Ahora bien, a pesar de estas similitudes, entre Mimesis y Aisthesis hay sobre todo diferencias. Mimesis es un ensayo sobre el régimen representativo del arte. En este régimen, inaugurado por Aristóteles y consolidado con las poéticas del periodo clásico, el arte se pone al servicio, según Rancière, de la inteligibilidad de las acciones humanas, y el embellecimiento sirve para expresar de un modo más persuasivo las emociones y los pensamientos de los hombres. Bajo este régimen, puede hablarse de la clásica distinción entre las bellas artes y las artes decorativas, de la distinción de los géneros en función de lo representado, de la adopción de estilos según los temas, y de tantas otras normativas acerca de las jerarquías en el mundo de las artes. Rancière, por el contrario, se ocupa del régimen estético, que es precisamente el que se encarga de poner en cuestión estas mismas jerarquías de los temas, los géneros y de las distintas artes. La aparición del régimen estético a finales del siglo XVIII implica que ya no existe ninguna prescripción que exija una secuencia narrativa o un contenido alegórico, y por lo tanto puede elegirse libremente cualquier estilo para representar de forma igualitaria a cualquier sujeto sin excepción: ya no solo se ven héroes y santos.

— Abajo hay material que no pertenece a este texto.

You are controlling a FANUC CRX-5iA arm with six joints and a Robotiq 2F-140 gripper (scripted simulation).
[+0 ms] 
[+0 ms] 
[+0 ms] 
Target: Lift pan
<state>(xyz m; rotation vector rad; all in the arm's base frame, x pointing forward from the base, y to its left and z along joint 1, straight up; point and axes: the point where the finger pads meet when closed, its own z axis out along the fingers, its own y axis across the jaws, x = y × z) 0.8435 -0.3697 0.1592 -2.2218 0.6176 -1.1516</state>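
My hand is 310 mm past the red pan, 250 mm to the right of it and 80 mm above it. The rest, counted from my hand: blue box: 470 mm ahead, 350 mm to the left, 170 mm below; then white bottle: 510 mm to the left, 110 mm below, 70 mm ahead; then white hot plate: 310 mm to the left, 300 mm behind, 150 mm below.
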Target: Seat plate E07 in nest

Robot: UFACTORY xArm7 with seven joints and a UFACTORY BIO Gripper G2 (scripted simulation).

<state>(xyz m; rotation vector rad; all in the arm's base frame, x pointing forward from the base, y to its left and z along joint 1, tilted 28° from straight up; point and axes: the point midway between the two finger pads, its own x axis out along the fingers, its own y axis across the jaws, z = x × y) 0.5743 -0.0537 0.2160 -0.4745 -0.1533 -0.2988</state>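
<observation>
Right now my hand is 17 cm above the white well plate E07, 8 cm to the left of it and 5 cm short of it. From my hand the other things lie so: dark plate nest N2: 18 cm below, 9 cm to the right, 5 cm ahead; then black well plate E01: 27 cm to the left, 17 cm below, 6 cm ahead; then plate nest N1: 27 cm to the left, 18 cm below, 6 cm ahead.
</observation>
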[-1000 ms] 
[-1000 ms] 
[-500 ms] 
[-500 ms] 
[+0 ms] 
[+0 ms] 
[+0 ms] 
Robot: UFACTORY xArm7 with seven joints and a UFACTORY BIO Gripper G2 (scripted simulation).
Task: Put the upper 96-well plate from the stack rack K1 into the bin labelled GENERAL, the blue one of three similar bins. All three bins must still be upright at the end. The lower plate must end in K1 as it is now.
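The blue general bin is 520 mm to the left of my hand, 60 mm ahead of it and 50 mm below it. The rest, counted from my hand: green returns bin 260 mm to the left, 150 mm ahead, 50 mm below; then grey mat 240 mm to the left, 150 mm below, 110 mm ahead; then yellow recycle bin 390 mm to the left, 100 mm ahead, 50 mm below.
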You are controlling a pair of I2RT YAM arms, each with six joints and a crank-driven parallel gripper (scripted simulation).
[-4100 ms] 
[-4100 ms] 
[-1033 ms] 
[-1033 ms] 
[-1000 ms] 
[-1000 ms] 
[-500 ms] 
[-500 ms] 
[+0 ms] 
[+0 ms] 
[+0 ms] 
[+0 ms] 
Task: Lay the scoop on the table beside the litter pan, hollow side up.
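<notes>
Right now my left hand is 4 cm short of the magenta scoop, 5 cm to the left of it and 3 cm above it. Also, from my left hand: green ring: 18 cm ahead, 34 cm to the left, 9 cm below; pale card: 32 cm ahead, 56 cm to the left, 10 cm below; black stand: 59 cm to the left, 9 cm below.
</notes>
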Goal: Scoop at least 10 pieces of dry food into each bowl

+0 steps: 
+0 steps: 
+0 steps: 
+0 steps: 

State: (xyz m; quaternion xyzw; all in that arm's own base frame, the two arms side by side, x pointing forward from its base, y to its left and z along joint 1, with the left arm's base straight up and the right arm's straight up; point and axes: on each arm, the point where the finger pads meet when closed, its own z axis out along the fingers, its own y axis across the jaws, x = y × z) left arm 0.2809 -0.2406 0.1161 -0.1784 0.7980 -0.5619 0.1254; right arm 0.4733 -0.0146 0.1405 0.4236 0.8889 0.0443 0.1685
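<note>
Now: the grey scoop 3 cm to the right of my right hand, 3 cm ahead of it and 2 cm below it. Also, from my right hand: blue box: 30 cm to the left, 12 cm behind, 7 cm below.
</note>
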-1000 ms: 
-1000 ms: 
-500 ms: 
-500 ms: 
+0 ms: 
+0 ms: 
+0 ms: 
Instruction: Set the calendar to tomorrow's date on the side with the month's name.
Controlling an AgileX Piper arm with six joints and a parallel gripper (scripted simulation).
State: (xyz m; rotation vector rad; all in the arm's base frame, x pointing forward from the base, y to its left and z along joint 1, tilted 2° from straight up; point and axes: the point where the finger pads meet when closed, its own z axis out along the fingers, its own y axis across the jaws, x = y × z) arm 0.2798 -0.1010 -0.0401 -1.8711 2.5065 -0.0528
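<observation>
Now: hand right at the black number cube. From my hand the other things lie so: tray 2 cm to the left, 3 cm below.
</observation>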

Este es el motivo por el que según Rancière el régimen estético posee un especial potencial político. Y esta es la diferencia fundamental entre Mimesis de Auerbach y Aisthesis de Rancière: las convicciones de sus autores y las condiciones en que escribieron sus libros. Auerbach escribe su libro más conocido durante su exilio en Estambul, y sin apenas fuentes documentales a su disposición recupera los que, según él, serían los fragmentos más destacados del legado occidental. Es evidente que se trata de un gesto de preservación por el que un liberal querría conservar lo mejor de una cultura humanística y burguesa, ahora amenazada por la deriva política europea. Tal y como dejaría entrever en Filología de la Weltliteratur (1952) –un texto fundamental escrito cuando ya se había establecido en Estados Unidos–, este gesto conservador con respecto al legado humanístico de la tradición occidental requería del método filológico, que procuraba todavía la posibilidad de conservar un dominio general de los saberes por parte del individuo y disfrutar de una visión de conjunto.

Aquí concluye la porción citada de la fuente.